I'm doing a simple machine learning project. At initial model, my model was over fitting, as I understood by googling and learning about what over fitting is and how to detect it. Then I used SMOTE to reduce over fitting and tried to find if it still over fits. I'm getting a graph that I'm unable to interpret and tried several links to understand what is happening but failed. Can anyone please tell me if this graph is okay or there is something wrong in it? (The picture and code is given below)
def EF_final(x_train, y_train, x_test, y_test):
train_scores, test_scores = [], []
values = [i for i in range(1, 21)]
# evaluate a decision tree for each depth
for i in values:
# configure the model
model_ef = ExtraTreesClassifier(n_estimators = 80, random_state=42, min_samples_split = 2, min_samples_leaf= 1, max_features = 'sqrt', max_depth= 24, bootstrap=False)

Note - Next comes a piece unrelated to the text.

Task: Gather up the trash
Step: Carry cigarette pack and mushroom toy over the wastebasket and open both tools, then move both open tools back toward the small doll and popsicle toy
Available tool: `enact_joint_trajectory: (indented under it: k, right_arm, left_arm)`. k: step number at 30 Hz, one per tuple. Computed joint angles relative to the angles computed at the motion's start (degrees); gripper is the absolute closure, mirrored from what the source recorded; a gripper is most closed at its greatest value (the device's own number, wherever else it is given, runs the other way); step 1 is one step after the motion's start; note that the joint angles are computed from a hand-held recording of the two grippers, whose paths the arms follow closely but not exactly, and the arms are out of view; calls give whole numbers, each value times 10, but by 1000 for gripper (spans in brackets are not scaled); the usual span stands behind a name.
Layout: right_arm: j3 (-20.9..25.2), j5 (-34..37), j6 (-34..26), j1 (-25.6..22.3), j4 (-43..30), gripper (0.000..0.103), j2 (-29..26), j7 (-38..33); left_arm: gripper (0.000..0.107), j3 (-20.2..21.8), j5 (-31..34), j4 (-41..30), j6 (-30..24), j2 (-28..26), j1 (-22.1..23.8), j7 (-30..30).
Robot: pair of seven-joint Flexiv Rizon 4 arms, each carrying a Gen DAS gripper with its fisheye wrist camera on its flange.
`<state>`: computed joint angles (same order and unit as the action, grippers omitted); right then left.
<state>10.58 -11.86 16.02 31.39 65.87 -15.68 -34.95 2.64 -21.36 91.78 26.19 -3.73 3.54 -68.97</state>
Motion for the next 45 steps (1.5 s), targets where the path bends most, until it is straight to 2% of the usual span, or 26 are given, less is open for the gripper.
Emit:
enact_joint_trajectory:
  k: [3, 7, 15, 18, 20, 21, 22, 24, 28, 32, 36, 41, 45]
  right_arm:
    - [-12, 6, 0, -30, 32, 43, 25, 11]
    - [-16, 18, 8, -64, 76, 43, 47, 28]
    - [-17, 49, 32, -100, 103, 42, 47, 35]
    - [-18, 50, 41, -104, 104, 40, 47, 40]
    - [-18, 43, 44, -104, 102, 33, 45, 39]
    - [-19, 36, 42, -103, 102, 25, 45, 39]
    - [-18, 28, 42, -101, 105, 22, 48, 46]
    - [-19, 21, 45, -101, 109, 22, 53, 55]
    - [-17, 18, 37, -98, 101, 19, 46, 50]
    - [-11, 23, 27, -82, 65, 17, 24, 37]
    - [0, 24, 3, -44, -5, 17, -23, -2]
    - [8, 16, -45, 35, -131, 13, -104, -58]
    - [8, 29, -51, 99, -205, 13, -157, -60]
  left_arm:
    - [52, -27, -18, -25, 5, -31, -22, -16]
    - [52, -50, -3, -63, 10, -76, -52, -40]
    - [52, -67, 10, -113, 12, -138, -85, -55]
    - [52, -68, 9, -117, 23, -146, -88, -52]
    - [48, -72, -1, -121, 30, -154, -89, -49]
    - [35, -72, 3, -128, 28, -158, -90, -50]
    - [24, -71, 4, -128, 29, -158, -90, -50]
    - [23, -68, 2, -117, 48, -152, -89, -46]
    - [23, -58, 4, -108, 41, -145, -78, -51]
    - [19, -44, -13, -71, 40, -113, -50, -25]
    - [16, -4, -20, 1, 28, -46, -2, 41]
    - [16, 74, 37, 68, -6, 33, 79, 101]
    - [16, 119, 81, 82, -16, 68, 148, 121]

# fit model on the training dataset
model_ef.fit(x_train, y_train)
# evaluate on the train dataset
train_yhat = model_ef.predict(x_train)
train_acc = accuracy_score(y_train, train_yhat)

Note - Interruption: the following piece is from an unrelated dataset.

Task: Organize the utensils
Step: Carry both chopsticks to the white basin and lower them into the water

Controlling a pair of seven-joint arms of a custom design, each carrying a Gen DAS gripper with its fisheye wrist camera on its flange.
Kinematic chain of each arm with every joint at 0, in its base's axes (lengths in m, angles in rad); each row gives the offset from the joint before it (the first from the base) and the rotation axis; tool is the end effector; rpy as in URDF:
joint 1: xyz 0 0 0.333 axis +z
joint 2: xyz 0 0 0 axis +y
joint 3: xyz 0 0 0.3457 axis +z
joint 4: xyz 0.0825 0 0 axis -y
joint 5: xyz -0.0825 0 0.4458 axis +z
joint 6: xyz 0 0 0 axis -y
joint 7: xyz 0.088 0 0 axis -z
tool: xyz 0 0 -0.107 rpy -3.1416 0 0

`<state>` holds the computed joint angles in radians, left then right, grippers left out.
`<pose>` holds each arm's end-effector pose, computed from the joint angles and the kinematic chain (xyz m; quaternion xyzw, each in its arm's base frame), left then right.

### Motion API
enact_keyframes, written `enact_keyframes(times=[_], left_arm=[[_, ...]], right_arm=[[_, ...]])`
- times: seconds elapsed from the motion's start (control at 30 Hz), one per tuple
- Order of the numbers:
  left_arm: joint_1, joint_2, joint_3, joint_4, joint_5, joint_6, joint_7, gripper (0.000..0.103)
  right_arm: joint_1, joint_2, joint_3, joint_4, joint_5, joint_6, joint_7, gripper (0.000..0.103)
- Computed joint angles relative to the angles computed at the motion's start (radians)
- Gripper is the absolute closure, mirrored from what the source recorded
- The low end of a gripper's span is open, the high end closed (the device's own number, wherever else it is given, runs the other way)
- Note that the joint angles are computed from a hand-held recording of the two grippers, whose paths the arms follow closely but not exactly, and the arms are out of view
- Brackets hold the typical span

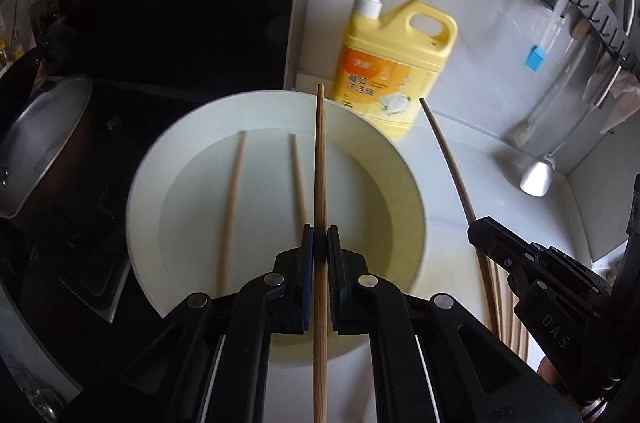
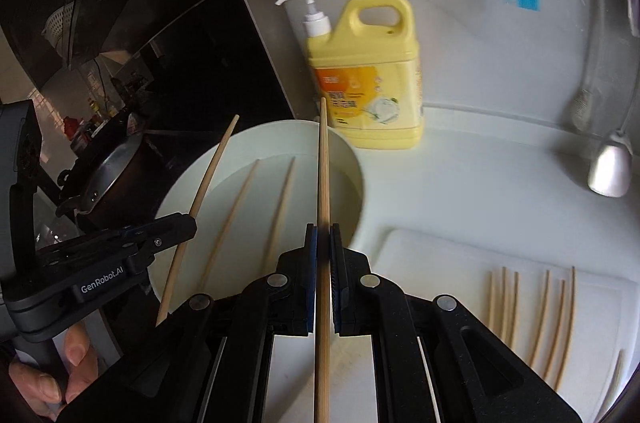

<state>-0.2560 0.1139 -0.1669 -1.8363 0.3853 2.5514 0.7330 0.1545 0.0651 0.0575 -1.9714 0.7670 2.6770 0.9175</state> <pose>0.6366 -0.2870 0.5404 -0.7223 0.6108 -0.2672 0.1837 0.6604 0.1196 0.5052 -0.7339 0.5529 -0.1038 0.3808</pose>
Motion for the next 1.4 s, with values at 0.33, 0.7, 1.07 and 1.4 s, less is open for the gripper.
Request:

train_scores.append(train_acc)
# evaluate on the test dataset
test_yhat = model_ef.predict(x_test)
test_acc = accuracy_score(y_test, test_yhat)
test_scores.append(test_acc)
# summarize progress
print('>%d, train: %.3f, test: %.3f' % (i, train_acc, test_acc))

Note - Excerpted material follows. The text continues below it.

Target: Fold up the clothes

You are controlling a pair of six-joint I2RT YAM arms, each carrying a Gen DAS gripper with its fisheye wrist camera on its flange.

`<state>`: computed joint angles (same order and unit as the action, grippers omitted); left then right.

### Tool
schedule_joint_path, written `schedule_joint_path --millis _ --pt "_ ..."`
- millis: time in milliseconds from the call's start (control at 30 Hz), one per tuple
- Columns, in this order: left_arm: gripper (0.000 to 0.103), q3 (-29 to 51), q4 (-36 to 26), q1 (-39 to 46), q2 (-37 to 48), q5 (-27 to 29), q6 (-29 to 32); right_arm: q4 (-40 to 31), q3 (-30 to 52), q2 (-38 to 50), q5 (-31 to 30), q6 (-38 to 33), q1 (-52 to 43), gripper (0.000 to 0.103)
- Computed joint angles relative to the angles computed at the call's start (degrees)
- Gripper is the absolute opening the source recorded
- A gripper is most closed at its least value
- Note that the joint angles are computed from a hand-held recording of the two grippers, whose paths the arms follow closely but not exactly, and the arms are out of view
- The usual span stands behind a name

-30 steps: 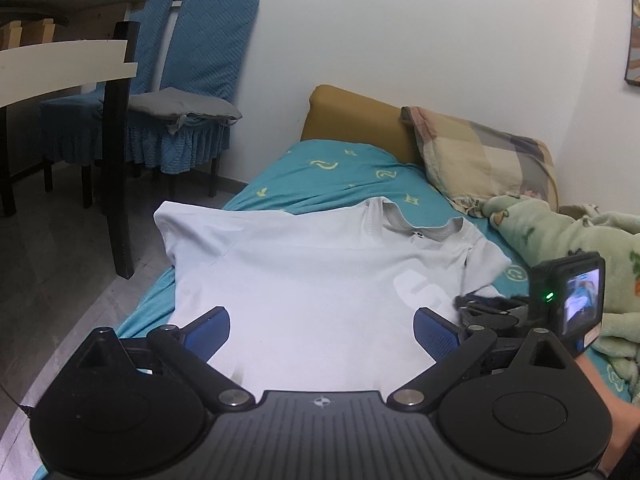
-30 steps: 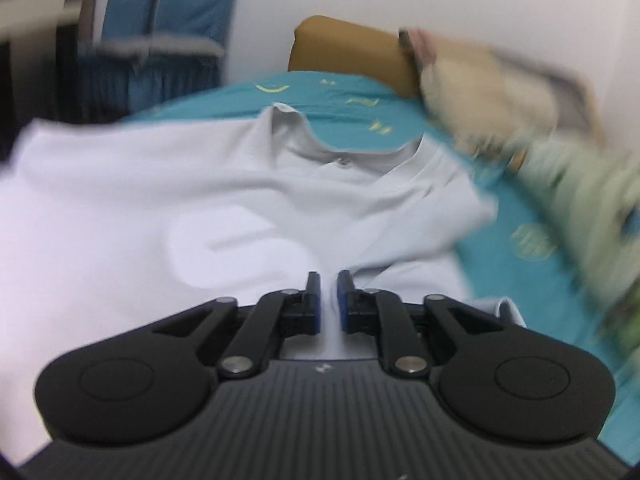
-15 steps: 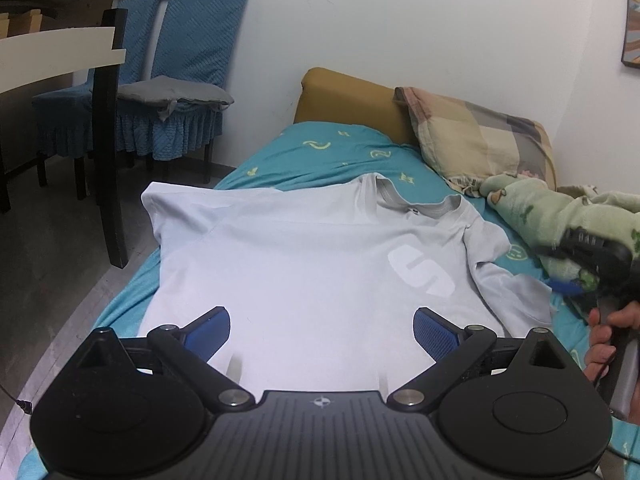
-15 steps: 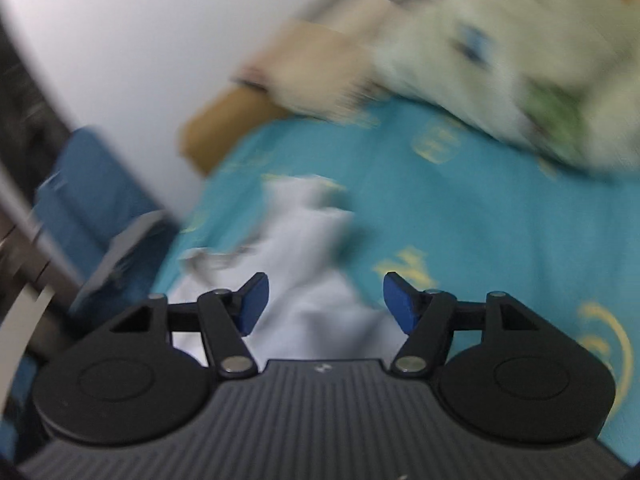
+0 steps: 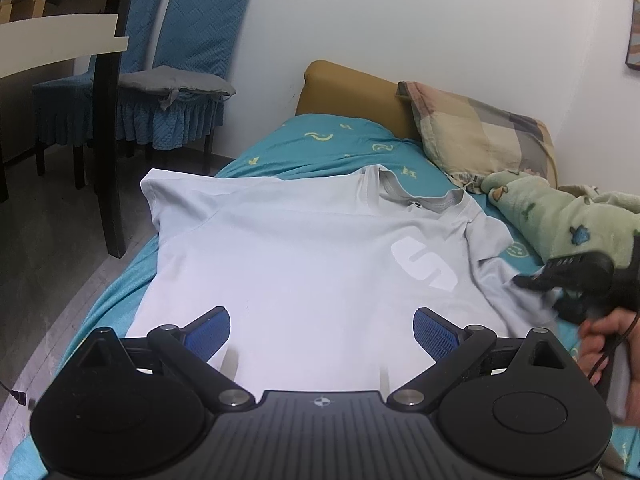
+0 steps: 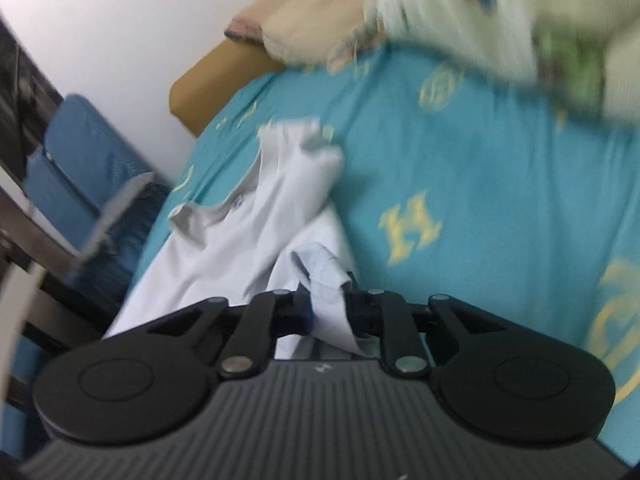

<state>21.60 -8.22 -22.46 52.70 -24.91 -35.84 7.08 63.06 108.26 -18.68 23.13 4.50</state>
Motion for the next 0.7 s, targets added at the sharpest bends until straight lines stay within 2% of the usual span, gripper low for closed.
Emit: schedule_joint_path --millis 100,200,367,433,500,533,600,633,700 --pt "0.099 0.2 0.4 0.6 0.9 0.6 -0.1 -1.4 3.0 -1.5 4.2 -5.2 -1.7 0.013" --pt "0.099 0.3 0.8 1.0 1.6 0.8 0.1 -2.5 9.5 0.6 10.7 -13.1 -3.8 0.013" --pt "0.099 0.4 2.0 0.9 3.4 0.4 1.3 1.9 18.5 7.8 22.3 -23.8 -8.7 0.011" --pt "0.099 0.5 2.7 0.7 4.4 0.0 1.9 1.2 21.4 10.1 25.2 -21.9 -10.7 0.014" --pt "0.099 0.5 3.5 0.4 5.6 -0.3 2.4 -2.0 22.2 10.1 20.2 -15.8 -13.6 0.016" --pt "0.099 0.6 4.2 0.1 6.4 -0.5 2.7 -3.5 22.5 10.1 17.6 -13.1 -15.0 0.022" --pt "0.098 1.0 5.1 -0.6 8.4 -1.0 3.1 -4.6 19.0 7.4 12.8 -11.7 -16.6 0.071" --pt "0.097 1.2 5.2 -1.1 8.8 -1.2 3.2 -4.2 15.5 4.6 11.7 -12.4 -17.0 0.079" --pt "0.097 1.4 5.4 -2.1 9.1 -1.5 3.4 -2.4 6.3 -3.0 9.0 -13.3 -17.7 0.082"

# plot of train and test scores vs tree depth
plt.plot(values, train_scores, '-o', label='Train')
plt.plot(values, test_scores, '-o', label='Test')
plt.legend()
plt.show()
CodePudding user response:
Cant comment on results of your model prediction without viewing the data, but to answer your title question.
You seem to configure and create the same model in each loop without using the variable i
to change model depth . Even the random_state of the model is constant hence you can expect same result .
Consider switching the model configuration line to
model_ef = ExtraTreesClassifier(n_estimators = 80,min_samples_split = 2, min_samples_leaf= 1, max_features = 'sqrt', max_depth = i, bootstrap=False)
This will change the graph result to help u choose a better model, Accuracy can not be commented on however without knowing what kind of data is being passed.